It wasn't a perfect test no, but it's the best we have (unless you know of a better article?) and is likely close enough to reality to be useful when discussing CU scaling for RDNA2 based GPU's.
It's also worth reminding that the lower CU cards also have a smaller memory bus so they have less bandiwdth then the 60+ CU cards. Bandwidth was not equalized between the cards.
IC also does very little at 1080p so running at 2Ghz wouldn't be an issue, 1080p shows roughly the same CU scaling as 4k does.
There won't be a perfect test, and I don't rule out that the number is somewhat useful for talking about it. But the reason I made the point to begin with is that, technically speaking more CUs is not the issue.
For the tests themselves, they don't need equalized bandwidth between cards, we want bandwidth per CU.
the 6700XT has 1.5TB/s of bandwidth for 40CU.
The 6800XT and 6900XT have 2.0TB of bandwidth for 72 and 80CU respectively.
There's no comparison on which CUs are being supplied better.
Without the cache, they only have 512GB/s of bandwidth. That's actually slower than the XSX with 560GB/s.

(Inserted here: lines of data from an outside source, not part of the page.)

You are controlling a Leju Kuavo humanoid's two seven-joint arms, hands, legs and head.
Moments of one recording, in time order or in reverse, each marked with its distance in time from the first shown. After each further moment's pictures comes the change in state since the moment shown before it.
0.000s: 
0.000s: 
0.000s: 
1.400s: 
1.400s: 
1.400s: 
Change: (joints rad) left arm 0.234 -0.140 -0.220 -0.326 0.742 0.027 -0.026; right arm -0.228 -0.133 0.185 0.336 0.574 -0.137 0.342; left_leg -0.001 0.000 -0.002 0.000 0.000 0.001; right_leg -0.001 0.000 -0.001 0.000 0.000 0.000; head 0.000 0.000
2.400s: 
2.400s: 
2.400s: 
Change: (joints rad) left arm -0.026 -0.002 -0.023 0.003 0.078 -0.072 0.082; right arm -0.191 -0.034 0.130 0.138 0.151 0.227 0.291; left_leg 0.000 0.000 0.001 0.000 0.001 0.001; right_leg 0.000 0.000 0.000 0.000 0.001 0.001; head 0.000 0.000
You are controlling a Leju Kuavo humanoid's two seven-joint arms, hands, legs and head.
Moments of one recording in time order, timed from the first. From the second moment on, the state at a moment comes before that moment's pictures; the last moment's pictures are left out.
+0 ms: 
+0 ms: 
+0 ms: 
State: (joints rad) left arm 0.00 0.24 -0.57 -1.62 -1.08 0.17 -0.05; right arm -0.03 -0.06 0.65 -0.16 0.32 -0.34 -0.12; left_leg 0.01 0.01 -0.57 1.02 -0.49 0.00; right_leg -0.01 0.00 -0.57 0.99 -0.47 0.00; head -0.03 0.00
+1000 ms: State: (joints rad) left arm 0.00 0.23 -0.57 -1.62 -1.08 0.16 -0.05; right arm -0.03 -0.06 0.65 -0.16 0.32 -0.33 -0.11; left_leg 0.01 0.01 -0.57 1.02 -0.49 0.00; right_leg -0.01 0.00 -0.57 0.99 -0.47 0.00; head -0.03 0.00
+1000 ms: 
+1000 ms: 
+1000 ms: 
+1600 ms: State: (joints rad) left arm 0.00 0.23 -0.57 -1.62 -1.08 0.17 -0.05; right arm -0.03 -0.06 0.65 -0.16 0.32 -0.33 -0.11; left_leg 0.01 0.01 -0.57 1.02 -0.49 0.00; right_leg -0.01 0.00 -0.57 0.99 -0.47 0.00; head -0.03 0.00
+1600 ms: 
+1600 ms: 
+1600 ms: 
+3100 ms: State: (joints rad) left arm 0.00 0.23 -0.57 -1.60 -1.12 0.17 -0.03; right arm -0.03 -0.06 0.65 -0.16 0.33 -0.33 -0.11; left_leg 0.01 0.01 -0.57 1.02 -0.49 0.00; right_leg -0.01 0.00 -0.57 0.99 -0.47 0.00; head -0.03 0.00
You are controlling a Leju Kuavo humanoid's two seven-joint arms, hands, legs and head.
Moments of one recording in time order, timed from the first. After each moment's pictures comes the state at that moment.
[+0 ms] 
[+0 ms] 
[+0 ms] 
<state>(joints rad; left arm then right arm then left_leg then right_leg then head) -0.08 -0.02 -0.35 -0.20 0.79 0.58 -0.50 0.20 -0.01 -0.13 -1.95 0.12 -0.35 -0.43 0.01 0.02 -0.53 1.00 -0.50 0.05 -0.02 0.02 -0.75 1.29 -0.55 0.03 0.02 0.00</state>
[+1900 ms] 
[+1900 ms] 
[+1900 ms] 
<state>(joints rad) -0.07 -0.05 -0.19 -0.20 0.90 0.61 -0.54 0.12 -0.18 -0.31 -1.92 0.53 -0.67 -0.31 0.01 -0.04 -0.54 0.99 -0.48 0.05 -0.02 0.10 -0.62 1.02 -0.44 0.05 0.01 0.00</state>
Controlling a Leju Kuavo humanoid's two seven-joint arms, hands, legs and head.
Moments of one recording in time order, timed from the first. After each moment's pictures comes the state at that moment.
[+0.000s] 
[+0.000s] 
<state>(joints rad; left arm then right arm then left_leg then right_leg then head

Whereas the 6700XT is 384 GB/s and 1.5TB of cache, but compared to a PS4 which has 448GB/s with 36 CUs. At least the differential there is 60GB/s. They actually need over 768GB/s of bandwidth + 1.5TB/s of cache to be double the memory system of a 6700XT when doubling the compute power. the 6800/6900 series when the cache is removed is pretty pitiful in bandwidth per CU. So pitiful it's hard to believe, PS5 will have 2x the bandwidth per CU looking at offchip.
The point of my post was to showcase that CU scaling works and can work perfectly provided the data can be fed to the CUs properly, which is a function of both programming and of course consumption of available bandwidth.
Performance doesn't get worse just because you added in more CUs. They just aren't fed well because the cost of bandwidth is significantly higher than the cost of adding more ALUs. It's not an architectural thing, it's a cost thing.
We have more stages of cache in the SoC to try to mitigate the need to hit main memory because it's cheaper to do that than it is to build more and more bandwidth off chip.
Of the group, if we remove cache entirely - PS5 still has the most off-chip bandwidth per CU, followed by XSX, then 6700XT, 6800,6900 respectively.
CU scaling tests will always benefit the lower number in this case for those reasons, it really comes down to where the bottlenecks are.